*Exercise description*
Everything from the line with "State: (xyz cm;" down to the last line of the material below must be written out exactly. Leave out all other lines.

*The data*
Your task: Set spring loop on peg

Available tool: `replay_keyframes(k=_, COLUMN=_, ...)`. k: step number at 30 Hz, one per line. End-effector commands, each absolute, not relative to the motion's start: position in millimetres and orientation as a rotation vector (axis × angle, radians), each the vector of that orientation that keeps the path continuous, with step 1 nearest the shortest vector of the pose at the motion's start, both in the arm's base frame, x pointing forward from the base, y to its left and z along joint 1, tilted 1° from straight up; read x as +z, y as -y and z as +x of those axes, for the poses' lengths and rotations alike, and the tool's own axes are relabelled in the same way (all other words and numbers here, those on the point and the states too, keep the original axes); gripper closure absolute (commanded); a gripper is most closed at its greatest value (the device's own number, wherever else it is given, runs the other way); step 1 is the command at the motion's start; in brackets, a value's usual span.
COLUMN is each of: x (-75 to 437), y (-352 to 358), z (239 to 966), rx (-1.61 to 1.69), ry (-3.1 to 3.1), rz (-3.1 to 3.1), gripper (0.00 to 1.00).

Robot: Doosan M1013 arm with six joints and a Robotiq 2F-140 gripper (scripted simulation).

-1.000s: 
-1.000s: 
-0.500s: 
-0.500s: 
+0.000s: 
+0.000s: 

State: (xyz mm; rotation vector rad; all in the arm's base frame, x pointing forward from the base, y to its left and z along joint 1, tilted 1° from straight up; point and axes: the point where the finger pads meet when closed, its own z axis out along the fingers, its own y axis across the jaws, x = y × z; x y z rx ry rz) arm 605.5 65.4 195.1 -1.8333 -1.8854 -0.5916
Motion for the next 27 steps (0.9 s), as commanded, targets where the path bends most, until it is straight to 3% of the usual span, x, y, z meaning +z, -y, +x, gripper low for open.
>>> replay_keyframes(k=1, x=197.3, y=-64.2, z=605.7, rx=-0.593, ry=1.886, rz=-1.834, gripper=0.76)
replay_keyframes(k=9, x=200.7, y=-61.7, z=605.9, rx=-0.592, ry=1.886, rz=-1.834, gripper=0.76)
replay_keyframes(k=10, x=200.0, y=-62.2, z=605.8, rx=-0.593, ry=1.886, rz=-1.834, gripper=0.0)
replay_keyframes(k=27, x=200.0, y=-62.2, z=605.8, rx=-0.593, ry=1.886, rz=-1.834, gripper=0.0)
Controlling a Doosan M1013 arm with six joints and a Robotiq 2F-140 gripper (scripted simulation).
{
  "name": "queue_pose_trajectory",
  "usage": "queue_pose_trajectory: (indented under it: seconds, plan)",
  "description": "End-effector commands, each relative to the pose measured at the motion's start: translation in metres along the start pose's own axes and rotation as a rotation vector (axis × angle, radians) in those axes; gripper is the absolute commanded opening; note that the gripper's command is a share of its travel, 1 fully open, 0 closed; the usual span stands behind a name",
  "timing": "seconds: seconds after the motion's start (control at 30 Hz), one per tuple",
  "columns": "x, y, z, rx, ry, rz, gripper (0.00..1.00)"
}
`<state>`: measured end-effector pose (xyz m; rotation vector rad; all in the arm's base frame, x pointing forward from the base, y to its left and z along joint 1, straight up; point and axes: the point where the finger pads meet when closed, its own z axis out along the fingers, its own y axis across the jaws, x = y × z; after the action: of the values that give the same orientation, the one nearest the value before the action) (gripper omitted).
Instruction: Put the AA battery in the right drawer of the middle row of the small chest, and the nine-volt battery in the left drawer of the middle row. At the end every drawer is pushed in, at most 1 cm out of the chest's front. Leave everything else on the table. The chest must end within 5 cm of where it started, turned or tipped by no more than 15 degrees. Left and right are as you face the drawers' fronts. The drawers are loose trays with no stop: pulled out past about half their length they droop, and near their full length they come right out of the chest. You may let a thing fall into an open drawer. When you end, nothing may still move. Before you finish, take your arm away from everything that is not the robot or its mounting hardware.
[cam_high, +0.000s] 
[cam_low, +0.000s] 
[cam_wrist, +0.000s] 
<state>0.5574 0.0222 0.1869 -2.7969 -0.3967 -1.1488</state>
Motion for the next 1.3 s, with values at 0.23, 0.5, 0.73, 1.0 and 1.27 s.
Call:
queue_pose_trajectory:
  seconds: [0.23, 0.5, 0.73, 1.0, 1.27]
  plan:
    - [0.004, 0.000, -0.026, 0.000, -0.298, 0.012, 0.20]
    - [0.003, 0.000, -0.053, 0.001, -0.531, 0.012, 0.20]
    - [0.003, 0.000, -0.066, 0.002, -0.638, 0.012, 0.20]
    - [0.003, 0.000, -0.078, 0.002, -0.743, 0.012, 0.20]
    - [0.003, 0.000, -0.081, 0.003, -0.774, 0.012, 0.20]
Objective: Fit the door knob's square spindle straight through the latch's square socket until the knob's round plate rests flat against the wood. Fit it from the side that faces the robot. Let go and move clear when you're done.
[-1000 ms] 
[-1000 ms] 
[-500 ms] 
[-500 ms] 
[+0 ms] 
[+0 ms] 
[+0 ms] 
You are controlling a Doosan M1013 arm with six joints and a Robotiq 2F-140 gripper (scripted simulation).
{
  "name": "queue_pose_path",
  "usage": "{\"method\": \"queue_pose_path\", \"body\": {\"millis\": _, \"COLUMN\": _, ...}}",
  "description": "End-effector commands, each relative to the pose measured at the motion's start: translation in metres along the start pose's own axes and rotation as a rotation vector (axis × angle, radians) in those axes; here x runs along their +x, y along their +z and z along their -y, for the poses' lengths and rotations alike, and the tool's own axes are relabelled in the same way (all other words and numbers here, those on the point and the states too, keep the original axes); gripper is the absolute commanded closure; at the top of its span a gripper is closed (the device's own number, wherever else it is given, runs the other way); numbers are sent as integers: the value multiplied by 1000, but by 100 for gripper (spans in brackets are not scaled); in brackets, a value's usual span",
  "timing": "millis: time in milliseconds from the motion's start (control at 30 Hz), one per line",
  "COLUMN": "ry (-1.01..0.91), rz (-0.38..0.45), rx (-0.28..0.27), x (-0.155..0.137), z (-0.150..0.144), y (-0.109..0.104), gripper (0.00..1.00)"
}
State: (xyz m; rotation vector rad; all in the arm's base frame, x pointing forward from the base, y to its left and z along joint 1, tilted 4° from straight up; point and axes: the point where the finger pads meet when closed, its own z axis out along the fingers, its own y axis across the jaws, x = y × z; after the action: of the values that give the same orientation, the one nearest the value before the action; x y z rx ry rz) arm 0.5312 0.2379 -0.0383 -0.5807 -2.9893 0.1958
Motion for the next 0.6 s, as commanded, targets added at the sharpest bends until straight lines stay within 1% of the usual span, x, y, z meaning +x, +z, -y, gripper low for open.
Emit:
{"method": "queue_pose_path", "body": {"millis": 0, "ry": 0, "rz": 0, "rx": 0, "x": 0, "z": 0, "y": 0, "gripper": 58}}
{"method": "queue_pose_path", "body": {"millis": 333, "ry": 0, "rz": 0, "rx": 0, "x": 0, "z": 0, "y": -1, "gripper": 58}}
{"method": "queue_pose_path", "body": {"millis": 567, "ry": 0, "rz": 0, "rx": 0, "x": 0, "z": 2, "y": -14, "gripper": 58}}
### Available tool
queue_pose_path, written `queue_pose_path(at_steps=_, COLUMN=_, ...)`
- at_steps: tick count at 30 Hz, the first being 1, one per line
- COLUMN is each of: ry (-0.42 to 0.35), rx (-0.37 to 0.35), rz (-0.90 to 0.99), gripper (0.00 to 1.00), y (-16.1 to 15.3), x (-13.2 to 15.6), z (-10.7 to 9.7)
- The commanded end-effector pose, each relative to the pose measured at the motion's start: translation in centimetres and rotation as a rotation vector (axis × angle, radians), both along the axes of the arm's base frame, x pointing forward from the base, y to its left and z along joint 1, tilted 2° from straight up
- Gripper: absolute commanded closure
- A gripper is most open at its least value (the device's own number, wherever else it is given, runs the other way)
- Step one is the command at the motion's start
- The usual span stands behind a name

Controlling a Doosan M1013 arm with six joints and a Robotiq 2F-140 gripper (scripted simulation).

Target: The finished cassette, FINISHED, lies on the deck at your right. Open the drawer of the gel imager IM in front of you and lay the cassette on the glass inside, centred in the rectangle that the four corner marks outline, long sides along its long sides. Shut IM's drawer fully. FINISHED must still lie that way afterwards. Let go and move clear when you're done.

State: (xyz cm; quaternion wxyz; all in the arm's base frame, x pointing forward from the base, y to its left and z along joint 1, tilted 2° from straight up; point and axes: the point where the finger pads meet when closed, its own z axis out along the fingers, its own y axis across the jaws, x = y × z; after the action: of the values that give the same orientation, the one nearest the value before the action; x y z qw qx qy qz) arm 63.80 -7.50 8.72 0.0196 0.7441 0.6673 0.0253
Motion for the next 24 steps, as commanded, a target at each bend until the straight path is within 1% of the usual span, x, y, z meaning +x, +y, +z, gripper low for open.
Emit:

*Answer*
State: (xyz cm; quaternion wxyz; all in the arm's base frame, x pointing forward from the base, y to its left and z along joint 1, tilted 2° from straight up; point and axes: the point where the finger pads meet when closed, its own z axis out along the fingers, its own y axis across the jaws, x = y × z; after the action: of the values that give the same orientation, the one nearest the value before the action; x y z qw qx qy qz) arm 63.80 -7.50 8.72 0.0196 0.7441 0.6673 0.0253
Motion for the next 24 steps, as commanded, a target at each bend until the straight path is within 1% of the usual span, x, y, z meaning +x, +y, +z, gripper low for open.
Emit:

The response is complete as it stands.